Black Messiah: D’Angelo makes a Second Coming

2014-12-16 08:21

After a wait of nearly 15 years, D’Angelo is making a Second Coming of sorts with Black Messiah, a hard-charging attack on racial injustice that challenges listeners both musically and lyrically.

Released as a surprise yesterday, the long-anticipated album moves D’Angelo beyond his R&B roots to embrace the passions of protest rock at a time that demonstrations have swept the United States over police killings of unarmed African Americans in New York and Ferguson, Missouri.

D’Angelo, whose career was launched as a teenager during an amateur night at New York’s famed Apollo Theater, won acclaim for his funk-infused R&B and soul on his two previous albums, 1995’s Brown Sugar and 2000’s Voodoo, but he retreated from public view after a global tour.

Black Messiah defies easy categorisation but shows clear similarities to his sometime mentor Prince, with the now 40-year-old D’Angelo powering his funk beats with a strong dose of electric guitar and an impressive falsetto.

Bringing into focus the album’s messianic overtones, D’Angelo starts the song 1 000 Deaths with a snippet from a fiery African American preacher who rails against white presentations of Jesus Christ – a blond-haired, blue-eyed “cracker Jesus”, in the pastor’s words, using a derogatory term for unrefined white person.

D’Angelo builds off the sample with a heavy beat and a guitar solo. His lyrics deliver a message of stridency, with the chorus: “A coward dies 1 000 times / But a soldier only dies just once.”

In a song co-written with the producer and DJ Questlove, D’Angelo again questions the nature of struggle on The Charade, singing, “All we wanted was a chance to talk / ’Stead we’ve only got outlined in chalk.”

D’Angelo stays experimental musically throughout the album even when the subject matter turns from politics to romance. On Really Love, D’Angelo starts off gently with flamenco guitar before the funk beat breaks through.
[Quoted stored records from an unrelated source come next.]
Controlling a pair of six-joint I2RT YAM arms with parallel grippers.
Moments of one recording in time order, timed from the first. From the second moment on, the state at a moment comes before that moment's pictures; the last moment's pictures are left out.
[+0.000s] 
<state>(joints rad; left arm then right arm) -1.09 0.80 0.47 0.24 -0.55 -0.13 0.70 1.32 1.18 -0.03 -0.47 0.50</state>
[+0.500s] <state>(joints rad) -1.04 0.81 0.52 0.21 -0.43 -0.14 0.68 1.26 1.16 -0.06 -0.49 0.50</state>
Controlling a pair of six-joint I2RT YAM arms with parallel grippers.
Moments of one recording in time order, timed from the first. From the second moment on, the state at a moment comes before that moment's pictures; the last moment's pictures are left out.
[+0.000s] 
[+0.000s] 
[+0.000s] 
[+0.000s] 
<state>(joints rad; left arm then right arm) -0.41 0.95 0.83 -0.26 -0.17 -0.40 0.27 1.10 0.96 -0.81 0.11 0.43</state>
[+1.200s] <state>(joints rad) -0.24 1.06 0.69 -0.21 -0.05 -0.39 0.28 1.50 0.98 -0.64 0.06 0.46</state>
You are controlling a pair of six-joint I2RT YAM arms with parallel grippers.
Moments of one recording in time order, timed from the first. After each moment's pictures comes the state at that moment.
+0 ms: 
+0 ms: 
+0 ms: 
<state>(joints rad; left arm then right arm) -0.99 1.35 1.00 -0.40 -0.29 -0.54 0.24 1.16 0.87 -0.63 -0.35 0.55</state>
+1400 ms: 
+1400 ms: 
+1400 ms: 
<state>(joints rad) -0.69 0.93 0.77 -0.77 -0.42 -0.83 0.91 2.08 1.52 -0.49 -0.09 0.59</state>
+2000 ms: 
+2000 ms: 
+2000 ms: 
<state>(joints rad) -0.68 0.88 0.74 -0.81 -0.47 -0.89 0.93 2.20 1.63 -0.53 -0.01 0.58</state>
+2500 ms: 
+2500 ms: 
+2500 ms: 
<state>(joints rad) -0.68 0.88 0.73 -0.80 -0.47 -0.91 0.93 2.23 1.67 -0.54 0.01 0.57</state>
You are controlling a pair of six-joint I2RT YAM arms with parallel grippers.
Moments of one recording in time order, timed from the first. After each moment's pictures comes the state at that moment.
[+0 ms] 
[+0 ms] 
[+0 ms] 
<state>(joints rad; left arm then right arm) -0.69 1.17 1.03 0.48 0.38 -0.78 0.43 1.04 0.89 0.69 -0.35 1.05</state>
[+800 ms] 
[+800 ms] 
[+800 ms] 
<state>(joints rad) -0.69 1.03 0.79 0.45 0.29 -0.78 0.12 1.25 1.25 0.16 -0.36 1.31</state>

Releasing a statement at a listening party for the album in New York, D’Angelo acknowledged that he was courting controversy with the title Black Messiah but insisted he was not portraying himself as some R&B Jesus.

“It can easily be misunderstood. Many will think it’s about religion. Some will jump to the conclusion that I’m calling myself a Black Messiah,” he wrote.

“For me, the title is about all of us. It’s about the world. It’s about an idea we can all aspire to. We should all aspire to be a Black Messiah,” he wrote.

“It’s about people rising up in Ferguson and in Egypt and in Occupy Wall Street and in every place where a community has had enough and decides to make change happen.”

The surprise release by D’Angelo came on the same day as a much more expected album by hip-hop star Nicki Minaj.

The Pinkprint marks a return to the roots of one of the most successful female rappers, whose career has soared in the past several years through more mainstream pop songs and collaborations with superstars such as Justin Bieber.

Minaj (32) goes intensely personal on her third studio album. On All Things Go, Minaj speaks of coping with the violent death of a cousin and hints at coming to terms with a past abortion, rapping: “My child with Aaron would have been 16 any minute.”

The Trinidadian-born New Yorker also defends her rise to fame, rapping: “Let me make this clear / I’m not difficult / I’m just about my business / I’m not into fake industry parties, and fake agendas / Rock with people for how they make me feel, not what they give me.”

Despite the introspection on the album, Minaj initially made headlines for a very different reason – what critics saw as Nazi overtones on the video for her single Only.

On the video, Minaj appears as a dictator on a throne with red-and-white banners bearing the letters of her Young Money label. Minaj apologised, saying she had not intended the slightest Nazi association.